Work includes repair work to the inner moat walls as well as preparation work for the new sea defences along this frontage on the seaward side of the moat wall and Spur Redoubt, carried out by contractor Suttle Projects.
The work will begin on the seaward side of the moat wall and Spur Redoubt to improve the condition of the heritage asset and ensure its stability prior to work commencing on the new sea defences along this frontage.
The work will mainly consist of renewing the mortar joints between the stone where required, known as repointing, and injecting carefully selected grout to the core of the wall in places where it may become unstable in the future if no action is taken. Scaffolding to the outer moat wall will be required to complete these works.

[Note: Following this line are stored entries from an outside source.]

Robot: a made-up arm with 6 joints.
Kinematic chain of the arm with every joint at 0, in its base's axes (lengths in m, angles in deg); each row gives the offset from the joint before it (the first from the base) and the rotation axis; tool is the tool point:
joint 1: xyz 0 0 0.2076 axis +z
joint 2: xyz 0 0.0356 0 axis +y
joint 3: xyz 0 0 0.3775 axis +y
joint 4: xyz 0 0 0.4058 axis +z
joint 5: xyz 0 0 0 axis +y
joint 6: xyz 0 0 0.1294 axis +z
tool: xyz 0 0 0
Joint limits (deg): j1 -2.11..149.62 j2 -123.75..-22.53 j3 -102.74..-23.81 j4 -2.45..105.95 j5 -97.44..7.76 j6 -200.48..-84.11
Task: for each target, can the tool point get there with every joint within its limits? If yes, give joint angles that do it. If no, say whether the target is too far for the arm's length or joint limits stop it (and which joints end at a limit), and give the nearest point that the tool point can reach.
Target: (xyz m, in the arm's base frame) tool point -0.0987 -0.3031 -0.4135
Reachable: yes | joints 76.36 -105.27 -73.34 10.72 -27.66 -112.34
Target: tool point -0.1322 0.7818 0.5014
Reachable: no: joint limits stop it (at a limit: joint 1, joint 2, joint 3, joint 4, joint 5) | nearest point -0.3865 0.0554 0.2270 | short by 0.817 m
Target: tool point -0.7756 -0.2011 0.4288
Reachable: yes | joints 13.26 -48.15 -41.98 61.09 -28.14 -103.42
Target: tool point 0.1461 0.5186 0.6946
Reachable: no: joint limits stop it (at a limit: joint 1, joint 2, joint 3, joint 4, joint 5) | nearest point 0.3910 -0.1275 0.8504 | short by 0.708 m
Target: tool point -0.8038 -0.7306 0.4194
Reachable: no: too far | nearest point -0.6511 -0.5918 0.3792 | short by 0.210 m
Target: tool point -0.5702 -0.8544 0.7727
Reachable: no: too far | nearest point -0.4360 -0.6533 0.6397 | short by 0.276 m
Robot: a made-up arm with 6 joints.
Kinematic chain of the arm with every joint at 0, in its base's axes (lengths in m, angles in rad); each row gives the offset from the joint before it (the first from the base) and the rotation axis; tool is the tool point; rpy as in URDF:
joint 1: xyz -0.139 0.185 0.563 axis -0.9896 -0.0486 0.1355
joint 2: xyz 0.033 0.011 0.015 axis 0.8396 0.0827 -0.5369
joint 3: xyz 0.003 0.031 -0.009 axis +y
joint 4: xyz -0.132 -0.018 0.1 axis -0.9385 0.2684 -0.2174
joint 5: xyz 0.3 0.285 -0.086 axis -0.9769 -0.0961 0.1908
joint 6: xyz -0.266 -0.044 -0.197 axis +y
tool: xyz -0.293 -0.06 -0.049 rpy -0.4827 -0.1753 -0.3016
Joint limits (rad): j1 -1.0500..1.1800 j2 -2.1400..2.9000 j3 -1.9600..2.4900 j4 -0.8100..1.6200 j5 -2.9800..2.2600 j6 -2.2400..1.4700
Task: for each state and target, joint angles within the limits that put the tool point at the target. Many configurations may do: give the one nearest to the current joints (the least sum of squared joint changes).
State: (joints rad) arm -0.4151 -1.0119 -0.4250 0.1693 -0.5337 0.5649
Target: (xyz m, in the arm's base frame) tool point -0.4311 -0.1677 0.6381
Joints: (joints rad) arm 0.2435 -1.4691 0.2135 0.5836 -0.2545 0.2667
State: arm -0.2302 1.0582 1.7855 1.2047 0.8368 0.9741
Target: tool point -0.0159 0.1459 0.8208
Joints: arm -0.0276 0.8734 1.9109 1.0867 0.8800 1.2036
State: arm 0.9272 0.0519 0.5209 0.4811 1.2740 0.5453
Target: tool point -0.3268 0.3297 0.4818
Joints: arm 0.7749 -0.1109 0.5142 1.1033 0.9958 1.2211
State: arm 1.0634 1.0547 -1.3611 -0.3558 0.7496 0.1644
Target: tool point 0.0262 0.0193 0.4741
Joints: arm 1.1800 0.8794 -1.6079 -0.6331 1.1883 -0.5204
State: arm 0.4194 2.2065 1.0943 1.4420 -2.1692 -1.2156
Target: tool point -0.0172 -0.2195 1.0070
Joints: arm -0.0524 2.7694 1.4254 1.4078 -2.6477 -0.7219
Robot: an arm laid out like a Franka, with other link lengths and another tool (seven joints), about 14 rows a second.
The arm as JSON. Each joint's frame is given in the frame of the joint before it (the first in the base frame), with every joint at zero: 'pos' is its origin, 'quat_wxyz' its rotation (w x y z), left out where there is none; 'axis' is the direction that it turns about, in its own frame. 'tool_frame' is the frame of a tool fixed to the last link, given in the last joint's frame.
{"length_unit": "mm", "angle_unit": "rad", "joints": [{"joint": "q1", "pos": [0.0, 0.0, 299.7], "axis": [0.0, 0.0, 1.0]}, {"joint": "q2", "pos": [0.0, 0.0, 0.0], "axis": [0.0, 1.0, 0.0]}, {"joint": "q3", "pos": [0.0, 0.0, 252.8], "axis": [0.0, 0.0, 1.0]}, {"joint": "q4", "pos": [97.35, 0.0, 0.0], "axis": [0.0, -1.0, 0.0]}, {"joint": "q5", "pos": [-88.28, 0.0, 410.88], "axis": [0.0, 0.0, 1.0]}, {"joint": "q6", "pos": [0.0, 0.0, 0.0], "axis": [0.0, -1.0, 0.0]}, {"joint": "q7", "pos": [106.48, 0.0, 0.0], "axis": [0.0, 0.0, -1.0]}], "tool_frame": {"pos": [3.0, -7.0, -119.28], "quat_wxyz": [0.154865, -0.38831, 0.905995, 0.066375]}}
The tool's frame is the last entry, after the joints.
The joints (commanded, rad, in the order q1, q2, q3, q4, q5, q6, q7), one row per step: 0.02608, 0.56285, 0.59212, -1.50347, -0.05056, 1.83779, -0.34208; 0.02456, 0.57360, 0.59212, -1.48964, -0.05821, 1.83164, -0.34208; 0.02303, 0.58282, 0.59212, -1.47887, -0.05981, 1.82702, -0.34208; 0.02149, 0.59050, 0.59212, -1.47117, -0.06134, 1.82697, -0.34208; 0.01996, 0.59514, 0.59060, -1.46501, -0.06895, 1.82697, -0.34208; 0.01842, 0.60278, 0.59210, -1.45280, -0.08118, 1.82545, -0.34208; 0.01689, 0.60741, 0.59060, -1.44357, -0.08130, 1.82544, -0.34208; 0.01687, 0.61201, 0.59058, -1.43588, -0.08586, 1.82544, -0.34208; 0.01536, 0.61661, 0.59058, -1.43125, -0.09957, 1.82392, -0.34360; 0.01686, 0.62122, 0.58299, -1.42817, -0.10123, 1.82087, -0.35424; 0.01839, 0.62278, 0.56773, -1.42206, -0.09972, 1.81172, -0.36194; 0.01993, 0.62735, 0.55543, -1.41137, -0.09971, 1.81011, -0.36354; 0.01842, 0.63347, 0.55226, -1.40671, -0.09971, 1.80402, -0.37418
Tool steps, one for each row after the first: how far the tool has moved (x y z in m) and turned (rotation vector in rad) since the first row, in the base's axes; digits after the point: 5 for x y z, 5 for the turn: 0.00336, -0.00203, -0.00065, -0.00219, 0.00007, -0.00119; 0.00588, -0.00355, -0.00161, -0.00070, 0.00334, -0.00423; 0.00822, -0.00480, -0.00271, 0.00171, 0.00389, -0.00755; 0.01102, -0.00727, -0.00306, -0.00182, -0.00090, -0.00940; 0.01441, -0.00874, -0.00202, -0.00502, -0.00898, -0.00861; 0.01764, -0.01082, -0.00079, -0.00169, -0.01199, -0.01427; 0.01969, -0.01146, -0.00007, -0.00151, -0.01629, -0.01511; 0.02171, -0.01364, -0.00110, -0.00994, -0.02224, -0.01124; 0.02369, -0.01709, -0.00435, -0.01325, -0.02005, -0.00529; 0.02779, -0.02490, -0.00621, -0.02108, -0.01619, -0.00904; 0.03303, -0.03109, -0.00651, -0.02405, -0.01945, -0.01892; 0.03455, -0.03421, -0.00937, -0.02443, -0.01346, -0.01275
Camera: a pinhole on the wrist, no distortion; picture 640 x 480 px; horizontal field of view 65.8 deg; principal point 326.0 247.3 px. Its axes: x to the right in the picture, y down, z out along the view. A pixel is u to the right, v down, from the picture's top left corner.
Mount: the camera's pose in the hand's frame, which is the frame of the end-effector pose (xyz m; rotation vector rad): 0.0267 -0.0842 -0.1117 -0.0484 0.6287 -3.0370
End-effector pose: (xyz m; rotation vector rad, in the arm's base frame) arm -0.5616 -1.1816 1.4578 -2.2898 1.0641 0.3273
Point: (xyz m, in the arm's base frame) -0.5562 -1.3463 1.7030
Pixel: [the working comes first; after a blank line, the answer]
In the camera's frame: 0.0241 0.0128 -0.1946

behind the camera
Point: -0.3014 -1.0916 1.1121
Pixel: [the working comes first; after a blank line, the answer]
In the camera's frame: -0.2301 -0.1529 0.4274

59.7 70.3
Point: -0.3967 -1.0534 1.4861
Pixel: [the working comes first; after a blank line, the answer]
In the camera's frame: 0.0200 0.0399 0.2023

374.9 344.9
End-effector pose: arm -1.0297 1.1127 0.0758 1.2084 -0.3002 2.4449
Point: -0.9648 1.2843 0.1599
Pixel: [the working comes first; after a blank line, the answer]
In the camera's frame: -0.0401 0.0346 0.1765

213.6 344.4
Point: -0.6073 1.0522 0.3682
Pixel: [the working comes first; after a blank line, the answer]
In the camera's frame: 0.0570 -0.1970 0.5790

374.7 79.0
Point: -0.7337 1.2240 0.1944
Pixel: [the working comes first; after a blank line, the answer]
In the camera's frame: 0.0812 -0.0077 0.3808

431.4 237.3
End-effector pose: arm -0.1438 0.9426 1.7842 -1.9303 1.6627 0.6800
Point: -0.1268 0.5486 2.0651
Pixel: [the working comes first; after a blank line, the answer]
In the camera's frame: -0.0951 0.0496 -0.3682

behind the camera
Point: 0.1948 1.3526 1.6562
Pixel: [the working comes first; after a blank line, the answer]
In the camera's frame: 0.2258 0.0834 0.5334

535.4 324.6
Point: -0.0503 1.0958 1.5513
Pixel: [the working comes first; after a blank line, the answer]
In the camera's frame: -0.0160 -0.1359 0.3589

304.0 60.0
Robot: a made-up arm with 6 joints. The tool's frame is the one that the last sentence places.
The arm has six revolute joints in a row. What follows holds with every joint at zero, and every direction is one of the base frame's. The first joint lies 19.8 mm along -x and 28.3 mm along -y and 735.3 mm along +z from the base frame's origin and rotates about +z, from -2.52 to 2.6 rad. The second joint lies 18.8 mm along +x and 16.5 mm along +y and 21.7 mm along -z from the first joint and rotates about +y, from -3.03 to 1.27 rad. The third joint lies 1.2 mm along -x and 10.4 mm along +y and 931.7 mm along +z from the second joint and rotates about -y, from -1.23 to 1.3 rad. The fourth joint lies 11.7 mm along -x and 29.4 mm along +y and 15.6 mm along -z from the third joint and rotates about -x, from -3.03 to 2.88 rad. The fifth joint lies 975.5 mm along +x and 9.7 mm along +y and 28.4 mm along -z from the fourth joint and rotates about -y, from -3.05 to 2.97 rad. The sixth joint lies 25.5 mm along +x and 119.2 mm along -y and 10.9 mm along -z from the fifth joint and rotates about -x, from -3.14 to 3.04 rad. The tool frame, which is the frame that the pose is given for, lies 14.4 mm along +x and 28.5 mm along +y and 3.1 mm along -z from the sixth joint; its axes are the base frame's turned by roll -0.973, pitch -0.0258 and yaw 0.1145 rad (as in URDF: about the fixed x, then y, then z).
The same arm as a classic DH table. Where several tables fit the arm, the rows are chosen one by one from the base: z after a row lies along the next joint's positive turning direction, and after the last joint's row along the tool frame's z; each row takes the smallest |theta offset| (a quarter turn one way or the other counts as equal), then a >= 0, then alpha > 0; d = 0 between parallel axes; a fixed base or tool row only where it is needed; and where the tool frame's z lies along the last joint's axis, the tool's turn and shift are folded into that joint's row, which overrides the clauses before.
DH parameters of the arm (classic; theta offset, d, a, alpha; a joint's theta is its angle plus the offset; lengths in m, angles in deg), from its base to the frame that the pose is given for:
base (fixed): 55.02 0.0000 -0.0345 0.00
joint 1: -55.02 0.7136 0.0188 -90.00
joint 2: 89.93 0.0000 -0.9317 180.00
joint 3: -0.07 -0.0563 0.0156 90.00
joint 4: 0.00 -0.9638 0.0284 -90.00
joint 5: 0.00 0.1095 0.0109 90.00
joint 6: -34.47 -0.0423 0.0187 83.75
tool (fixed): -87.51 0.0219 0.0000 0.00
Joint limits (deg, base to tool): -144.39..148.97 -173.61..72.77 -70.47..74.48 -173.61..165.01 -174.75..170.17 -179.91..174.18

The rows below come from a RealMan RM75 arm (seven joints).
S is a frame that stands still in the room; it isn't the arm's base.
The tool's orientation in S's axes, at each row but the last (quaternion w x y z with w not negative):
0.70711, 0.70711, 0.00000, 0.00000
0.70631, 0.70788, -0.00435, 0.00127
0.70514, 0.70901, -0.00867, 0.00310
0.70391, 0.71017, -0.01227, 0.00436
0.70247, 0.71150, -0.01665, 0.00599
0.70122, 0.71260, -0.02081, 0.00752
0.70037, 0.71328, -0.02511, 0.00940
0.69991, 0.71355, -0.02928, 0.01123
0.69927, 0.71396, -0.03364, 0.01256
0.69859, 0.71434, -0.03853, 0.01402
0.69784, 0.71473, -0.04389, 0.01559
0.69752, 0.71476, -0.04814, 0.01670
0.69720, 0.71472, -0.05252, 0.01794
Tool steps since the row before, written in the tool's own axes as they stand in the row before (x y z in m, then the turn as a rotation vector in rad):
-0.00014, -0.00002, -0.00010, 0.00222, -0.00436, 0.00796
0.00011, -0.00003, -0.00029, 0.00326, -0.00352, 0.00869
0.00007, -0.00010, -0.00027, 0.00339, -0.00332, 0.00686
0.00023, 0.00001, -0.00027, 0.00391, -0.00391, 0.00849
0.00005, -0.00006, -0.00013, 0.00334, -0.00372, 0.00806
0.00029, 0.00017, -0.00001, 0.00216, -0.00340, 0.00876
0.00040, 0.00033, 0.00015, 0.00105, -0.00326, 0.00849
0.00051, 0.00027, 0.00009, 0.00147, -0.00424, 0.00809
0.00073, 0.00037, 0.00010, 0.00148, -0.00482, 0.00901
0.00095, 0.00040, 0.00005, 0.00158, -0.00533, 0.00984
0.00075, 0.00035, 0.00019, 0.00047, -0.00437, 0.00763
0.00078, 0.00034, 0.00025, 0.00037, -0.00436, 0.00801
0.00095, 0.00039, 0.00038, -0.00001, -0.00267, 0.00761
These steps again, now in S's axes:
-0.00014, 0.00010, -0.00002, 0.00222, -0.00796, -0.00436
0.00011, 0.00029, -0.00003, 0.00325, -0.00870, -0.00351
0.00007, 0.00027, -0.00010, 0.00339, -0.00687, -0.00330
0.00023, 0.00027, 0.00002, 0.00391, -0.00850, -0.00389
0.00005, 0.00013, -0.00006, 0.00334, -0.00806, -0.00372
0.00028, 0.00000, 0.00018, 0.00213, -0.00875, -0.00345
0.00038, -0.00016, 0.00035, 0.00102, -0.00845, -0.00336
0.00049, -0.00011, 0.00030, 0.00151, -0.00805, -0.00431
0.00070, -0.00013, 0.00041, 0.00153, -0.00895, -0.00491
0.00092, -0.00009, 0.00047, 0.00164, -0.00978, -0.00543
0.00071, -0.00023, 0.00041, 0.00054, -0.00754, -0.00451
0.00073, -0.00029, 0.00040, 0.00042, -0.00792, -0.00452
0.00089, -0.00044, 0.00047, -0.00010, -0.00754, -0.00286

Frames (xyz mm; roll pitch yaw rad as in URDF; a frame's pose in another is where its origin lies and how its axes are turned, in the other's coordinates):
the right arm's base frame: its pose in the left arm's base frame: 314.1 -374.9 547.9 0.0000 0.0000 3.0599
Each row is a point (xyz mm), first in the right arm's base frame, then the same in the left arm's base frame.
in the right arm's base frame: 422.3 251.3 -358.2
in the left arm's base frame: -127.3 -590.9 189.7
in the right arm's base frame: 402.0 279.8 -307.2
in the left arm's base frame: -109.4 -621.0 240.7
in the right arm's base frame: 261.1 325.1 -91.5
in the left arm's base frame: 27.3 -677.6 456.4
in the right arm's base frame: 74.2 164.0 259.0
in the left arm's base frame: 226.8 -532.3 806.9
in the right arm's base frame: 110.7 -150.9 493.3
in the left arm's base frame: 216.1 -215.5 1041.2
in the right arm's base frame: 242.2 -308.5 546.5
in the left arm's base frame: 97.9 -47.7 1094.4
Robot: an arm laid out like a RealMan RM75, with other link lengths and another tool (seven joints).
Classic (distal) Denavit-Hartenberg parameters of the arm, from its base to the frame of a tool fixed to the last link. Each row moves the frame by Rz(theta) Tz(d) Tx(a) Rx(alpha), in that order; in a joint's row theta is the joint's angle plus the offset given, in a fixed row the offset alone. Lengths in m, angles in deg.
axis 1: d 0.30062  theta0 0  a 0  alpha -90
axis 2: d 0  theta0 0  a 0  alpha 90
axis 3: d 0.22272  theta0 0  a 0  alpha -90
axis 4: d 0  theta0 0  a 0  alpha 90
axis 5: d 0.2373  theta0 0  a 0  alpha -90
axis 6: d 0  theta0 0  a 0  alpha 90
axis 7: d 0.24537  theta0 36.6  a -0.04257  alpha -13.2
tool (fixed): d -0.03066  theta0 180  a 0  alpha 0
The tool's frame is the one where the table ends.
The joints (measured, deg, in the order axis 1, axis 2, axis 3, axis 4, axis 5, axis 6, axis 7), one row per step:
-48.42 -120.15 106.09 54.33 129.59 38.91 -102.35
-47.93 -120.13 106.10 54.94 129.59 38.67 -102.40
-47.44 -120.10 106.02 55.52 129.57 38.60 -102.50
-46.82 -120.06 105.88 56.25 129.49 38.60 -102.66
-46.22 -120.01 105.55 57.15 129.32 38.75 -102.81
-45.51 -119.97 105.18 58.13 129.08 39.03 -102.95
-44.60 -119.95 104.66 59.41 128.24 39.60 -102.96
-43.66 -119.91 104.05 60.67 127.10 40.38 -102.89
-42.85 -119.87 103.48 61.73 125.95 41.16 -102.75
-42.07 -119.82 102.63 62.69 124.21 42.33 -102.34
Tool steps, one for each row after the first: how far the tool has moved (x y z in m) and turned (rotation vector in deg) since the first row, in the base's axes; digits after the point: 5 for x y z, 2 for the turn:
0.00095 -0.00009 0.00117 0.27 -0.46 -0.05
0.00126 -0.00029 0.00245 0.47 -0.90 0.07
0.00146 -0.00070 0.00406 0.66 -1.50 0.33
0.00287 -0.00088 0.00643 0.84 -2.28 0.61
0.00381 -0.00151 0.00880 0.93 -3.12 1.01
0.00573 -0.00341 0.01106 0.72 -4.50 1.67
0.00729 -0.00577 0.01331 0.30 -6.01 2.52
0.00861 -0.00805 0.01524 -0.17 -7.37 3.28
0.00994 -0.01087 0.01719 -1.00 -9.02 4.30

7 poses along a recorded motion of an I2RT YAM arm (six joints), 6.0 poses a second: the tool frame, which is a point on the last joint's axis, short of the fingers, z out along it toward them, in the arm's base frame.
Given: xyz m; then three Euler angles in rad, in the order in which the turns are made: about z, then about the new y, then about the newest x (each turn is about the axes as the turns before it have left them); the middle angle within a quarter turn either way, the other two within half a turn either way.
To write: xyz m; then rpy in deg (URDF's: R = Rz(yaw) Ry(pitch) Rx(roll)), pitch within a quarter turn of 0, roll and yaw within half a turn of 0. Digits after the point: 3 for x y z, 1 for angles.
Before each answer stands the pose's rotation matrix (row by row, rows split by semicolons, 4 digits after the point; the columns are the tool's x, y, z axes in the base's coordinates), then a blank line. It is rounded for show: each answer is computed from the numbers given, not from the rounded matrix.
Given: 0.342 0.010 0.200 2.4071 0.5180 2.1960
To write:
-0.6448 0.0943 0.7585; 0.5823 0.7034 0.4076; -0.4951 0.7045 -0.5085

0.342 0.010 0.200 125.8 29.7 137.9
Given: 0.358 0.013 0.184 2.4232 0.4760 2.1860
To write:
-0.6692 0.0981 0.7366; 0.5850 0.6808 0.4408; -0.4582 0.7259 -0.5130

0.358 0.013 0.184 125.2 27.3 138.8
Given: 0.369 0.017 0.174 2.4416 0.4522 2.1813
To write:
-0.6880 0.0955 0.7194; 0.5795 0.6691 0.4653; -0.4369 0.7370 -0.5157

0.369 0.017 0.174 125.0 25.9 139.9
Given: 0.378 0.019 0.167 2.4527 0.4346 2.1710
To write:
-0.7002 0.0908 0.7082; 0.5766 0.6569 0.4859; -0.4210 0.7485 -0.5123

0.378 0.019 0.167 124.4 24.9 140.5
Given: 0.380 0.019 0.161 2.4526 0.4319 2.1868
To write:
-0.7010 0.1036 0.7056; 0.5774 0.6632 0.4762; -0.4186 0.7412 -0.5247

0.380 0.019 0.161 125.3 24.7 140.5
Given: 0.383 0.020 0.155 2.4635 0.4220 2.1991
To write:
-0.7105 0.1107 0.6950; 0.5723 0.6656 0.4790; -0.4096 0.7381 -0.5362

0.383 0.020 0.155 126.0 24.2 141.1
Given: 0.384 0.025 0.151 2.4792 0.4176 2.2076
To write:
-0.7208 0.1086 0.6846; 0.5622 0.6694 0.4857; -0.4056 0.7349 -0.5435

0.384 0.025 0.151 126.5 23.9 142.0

Re-pointing of the inner moat walls, that was started in autumn last year but could not be completed over winter due to limestone mortar not working well in cold conditions, will also take place later in the summer.
In addition, the inner moat walls will be cleaned where necessary to remove staining, a section of brickwork at the eastern end of the moat that has been destabilised by vegetation growth will be carefully removed and relayed, and some stone blocks that have been significantly damaged or lost over time will be replaced with new stone that has been carefully selected to match the existing historical stone as best as possible. This work will mainly be accessed using floating pontoons.
Where possible, all work will be carried out using hand tools to ensure the necessary protection of the heritage asset, but may involve some limited heavy machinery and pressure washers due to the nature of the work. Historic England has been consulted throughout the process and has approved the methods selected for the works.
There may be some temporary pedestrian diversions in place as a result of the work, especially during mobilisation and demobilisation stages, but these will be kept to a minimum and clearly signposted whilst in effect. No long-term closures are expected.